**WORK TASK:**
Look through the lines below and extract any with the word "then".

Saved data entries
━━━━━━

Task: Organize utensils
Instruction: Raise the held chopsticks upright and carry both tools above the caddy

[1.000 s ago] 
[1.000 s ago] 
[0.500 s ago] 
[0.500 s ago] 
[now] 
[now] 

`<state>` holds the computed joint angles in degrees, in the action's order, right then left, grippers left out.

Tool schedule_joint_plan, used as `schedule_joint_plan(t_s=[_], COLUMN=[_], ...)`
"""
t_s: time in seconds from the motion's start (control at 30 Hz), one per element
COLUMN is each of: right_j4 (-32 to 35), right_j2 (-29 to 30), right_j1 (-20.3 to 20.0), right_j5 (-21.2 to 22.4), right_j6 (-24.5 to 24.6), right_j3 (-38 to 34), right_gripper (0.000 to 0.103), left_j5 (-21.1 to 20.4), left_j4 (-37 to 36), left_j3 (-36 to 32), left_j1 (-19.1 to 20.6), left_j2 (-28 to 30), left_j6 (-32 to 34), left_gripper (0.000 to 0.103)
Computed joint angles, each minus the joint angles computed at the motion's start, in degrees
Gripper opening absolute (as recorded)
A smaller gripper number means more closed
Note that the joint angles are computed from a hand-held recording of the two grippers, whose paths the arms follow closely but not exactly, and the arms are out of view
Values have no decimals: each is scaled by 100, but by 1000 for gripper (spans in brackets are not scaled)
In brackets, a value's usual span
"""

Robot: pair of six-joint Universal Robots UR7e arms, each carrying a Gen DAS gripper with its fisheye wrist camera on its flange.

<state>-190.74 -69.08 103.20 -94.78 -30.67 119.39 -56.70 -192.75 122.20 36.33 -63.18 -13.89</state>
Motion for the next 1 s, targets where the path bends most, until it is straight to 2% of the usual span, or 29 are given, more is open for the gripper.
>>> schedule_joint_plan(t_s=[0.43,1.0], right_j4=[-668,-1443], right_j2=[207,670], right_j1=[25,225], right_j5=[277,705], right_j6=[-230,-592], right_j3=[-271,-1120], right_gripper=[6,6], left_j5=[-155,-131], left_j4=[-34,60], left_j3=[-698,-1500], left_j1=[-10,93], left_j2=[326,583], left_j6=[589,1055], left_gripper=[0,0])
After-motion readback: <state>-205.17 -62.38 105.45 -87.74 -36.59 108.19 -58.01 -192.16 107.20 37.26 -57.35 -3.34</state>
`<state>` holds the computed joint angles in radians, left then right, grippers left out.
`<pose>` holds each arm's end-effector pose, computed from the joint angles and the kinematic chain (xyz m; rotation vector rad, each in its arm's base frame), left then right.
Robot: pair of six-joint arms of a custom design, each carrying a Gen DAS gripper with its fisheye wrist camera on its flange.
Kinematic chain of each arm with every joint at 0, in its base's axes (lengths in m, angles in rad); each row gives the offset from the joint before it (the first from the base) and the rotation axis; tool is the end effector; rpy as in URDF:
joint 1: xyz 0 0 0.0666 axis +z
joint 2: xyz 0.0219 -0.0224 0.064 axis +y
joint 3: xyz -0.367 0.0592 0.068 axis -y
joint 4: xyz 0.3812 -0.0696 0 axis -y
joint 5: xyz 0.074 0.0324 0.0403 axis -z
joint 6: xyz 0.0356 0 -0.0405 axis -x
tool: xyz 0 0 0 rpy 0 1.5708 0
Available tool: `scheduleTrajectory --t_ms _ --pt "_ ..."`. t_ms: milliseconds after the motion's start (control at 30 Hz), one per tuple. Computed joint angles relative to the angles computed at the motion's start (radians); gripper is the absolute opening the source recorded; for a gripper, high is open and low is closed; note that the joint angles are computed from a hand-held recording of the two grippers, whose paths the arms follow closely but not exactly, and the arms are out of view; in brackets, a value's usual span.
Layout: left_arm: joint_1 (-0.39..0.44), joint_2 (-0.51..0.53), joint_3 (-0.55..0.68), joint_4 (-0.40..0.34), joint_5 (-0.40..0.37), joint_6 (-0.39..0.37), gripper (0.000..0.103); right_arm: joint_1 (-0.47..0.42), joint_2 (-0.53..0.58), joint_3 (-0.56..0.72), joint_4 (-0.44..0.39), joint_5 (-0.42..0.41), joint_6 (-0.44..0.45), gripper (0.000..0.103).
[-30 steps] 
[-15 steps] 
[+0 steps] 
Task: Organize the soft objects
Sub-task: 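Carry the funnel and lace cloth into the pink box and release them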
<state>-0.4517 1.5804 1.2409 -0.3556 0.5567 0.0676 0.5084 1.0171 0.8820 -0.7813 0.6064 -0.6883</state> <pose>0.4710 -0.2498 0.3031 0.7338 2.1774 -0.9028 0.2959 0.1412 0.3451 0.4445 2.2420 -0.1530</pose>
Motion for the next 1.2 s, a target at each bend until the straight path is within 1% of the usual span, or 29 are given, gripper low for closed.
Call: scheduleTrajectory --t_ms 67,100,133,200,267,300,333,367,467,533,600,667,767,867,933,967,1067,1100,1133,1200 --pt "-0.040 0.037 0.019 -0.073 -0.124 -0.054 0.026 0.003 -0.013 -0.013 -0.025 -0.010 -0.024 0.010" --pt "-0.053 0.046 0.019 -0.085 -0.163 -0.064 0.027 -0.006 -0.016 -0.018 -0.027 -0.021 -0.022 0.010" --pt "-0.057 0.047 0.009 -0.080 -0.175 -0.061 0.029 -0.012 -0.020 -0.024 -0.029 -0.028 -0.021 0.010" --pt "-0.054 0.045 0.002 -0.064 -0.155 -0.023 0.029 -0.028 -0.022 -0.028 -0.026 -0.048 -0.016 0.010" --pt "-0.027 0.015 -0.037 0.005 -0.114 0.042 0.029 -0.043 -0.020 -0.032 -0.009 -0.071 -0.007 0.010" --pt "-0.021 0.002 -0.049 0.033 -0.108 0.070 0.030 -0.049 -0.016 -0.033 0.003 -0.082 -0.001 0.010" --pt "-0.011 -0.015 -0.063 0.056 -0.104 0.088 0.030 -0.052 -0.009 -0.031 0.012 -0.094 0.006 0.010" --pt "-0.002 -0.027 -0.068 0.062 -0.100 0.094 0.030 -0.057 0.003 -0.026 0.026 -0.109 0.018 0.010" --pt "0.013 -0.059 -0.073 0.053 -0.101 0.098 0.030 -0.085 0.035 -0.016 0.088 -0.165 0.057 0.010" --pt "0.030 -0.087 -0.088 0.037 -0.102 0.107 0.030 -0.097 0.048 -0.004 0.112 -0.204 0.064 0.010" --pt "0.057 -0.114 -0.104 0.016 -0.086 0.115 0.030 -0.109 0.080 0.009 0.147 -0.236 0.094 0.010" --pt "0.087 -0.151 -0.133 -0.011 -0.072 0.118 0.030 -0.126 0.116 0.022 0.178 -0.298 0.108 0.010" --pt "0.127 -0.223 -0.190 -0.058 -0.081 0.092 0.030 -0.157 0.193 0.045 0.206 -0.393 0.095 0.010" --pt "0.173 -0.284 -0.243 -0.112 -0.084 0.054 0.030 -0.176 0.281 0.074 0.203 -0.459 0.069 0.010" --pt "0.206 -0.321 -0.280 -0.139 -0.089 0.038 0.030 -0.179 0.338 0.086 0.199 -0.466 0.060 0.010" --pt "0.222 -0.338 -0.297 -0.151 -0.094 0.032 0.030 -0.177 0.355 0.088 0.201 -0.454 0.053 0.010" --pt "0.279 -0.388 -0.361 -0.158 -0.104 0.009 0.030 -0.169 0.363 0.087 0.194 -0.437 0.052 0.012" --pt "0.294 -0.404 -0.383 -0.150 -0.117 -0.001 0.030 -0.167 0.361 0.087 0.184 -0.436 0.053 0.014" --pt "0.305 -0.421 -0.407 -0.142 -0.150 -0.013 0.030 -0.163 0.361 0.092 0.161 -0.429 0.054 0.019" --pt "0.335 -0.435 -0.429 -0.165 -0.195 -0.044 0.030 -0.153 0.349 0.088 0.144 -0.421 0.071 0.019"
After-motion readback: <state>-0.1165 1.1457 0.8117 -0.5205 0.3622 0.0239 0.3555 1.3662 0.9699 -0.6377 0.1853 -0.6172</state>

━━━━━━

**SOLUTION FOR THIS EXERCISE:**
`<state>` holds the computed joint angles in degrees, in the action's order, right then left, grippers left out.
`<state>` holds the computed joint angles in radians, left then right, grippers left out.
`<pose>` holds each arm's end-effector pose, computed from the joint angles and the kinematic chain (xyz m; rotation vector rad, each in its arm's base frame), left then right.

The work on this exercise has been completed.